据敬修《文忠公行实》,居正元配顾氏,继配王氏。他第一次结婚在那一年,不可考。从诗集编次看,大致嘉靖三十二年,顾氏已经死去一年了。诗题:“余有内人之丧一年矣,偶读韦苏州伤内诗,怆然有感。”这首诗很流露了居正夫妇间的爱恋:“蹇薄遘运屯,中路弃所欢,嬿婉一何促,饮此长恨端”四句,指明他们相处的时期,并不太长,然而已经永别了。“离魂寄空馆,遗婴未能言”,正写出寄榇北京的情形,遗婴是否就是敬修,也不可知。(王世贞《首辅传》卷七言居正以妻丧请急归,与居正言不合。)
顾氏死后,不久居正又结婚了,这是王氏。正和一切再娶底情形一样,人生底缺憾是无法弥补的。居正诗集中《朱鸟吟》底最后两句:“仙游诚足娱,故雌安可忘”,是一个证明。
归去罢,归去罢!平生的抱负无法实现,当朝的权奸无法扫除;同年的杨继盛已经下狱,自己底前途毫无保障;少年的伴侣,已被死亡夺去;感情底创痕,又无从弥补。嘉靖三十三年的居正,只是一个三十岁的青年,然而已经认识了人生底痛苦,纵使没有什么大不了的疾病,他已经感觉到衰病缠绵。
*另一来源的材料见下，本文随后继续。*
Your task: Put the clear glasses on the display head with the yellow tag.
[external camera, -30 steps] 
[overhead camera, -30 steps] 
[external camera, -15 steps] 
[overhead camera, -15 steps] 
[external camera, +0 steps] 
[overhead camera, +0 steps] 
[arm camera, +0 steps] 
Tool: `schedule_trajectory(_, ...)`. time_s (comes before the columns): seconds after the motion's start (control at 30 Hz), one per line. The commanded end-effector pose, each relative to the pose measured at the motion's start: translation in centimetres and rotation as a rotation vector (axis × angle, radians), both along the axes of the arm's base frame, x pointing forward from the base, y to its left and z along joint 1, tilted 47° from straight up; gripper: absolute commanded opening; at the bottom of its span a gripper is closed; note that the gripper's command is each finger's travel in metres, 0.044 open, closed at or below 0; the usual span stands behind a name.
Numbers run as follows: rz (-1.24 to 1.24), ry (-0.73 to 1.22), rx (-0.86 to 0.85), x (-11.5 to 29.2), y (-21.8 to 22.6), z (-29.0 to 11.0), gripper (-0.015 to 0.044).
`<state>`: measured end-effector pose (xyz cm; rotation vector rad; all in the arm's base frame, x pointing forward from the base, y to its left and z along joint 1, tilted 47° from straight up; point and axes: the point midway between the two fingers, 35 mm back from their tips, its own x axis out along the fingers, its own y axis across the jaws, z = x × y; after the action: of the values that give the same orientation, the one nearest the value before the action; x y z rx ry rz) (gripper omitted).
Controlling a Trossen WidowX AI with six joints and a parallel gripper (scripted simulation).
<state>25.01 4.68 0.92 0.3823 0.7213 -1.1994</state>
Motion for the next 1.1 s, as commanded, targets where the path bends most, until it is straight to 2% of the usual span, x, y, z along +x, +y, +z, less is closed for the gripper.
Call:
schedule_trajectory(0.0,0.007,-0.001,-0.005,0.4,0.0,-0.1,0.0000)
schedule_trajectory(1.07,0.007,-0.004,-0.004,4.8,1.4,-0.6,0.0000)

(诗集《送黎忠池》—首之二:“余有归与兴,抱病淹朝秩”可证。)终于在这一年,他告了病假,仍回江陵。临行的时候,他对徐阶留下一千几百字的一封长信。他说:
相公雅量古心,自在词林即负重望,三十余年;及登揆席,益允物情,内无琐琐姻娅之私,门无交关请谒之衅,此天下士倾心而延仕也。然自爰立以来,今且二稔,中间渊谋默运,固非博识可窥,然纲纪风俗,宏谟巨典,犹未使天下改观而易听者,相公岂欲委顺以俟时乎?语日:“日中必熭,操刀必割”,窃见向者张文隐公刚直之气,毅然以天下为己任,然不逾年遽以病殁。近欧阳公人伦冠冕,向用方殷,亦奄然长逝。二公者皆自以神智妙用,和光遵养,然二三年间,相继雕谢。何则?方圆之施异用,愠结之怀难堪也。相公于两贤,意气久要,何图一旦奄丧,谁当与相公共功名者?况今荣进之路,险于榛棘,恶直丑正,实繁有徒。相公内抱不群,外欲浑迹.将以俟时,不亦难乎?盍若披腹心,见情素,伸独断之明计,捐流俗之顾虑,慨然一决其平生。若天启其衷,忠能悟主,即竹帛之名可期也。吾道竟阻,休泰无期,即抗浮云之志,遗世独往,亦一快也。孰与郁郁顑颔而窃叹也?夫宰相者,天子所重也,身不重则言不行,近年以来,主臣之情日隔,朝廷大政,有古匹夫可高论于天子之前者,而今之宰相,不敢出一言。何则?顾忌之情胜也。然其失在豢縻人主之爵禄,不求以道自重,而求言之动人主,必不可几矣。愿相公高视元览,抗志尘埃之外,其于爵禄也,量而后受,宠至不惊,皎然不利之心,上信乎主,下孚于众,则身重于泰山,言信于其蓍龟,进则为龙为光,退则为鸿为冥,岂不绰有余裕哉!(书牍十五《谢病别徐存斋相公》)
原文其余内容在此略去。